EXERCISE
If a line in the listing below includes the string "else", pull it out.

# # #

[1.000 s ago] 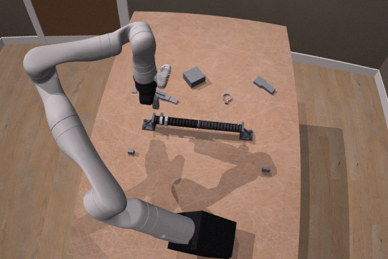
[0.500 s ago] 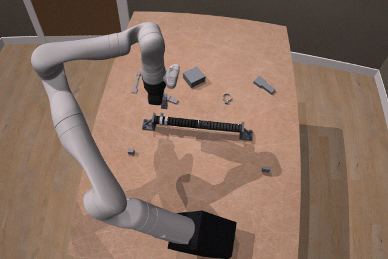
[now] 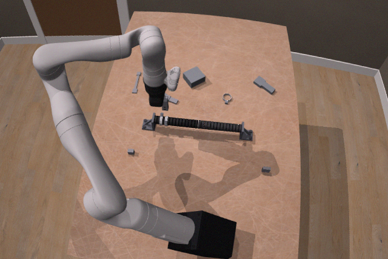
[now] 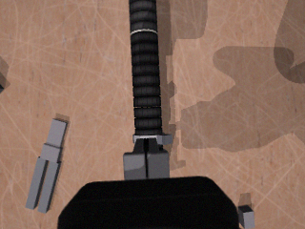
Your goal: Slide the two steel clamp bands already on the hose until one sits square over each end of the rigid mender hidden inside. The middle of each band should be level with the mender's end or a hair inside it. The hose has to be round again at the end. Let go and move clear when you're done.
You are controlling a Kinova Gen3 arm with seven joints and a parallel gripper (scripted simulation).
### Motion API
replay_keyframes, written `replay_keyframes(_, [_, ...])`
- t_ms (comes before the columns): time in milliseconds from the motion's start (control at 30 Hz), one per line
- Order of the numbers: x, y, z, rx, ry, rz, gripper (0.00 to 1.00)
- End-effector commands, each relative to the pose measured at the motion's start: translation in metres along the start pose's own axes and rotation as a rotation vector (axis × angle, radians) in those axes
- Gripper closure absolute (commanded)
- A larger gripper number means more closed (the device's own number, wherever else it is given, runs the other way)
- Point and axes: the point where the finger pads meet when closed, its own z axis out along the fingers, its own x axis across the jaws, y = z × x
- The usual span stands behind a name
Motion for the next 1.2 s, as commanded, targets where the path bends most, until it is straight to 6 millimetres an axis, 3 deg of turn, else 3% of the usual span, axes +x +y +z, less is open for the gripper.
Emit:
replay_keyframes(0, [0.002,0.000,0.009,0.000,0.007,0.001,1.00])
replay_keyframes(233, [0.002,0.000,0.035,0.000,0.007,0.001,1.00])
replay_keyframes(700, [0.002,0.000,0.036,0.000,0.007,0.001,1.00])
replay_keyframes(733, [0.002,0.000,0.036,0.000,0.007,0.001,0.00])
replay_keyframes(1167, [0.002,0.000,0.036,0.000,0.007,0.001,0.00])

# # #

SOLUTION
- A larger gripper number means more closed (the device's own number, wherever else it is given, runs the other way)
Motion for the next 1.2 s, as commanded, targets where the path bends most, until it is straight to 6 millimetres an axis, 3 deg of turn, else 3% of the usual span, axes +x +y +z, less is open for the gripper.

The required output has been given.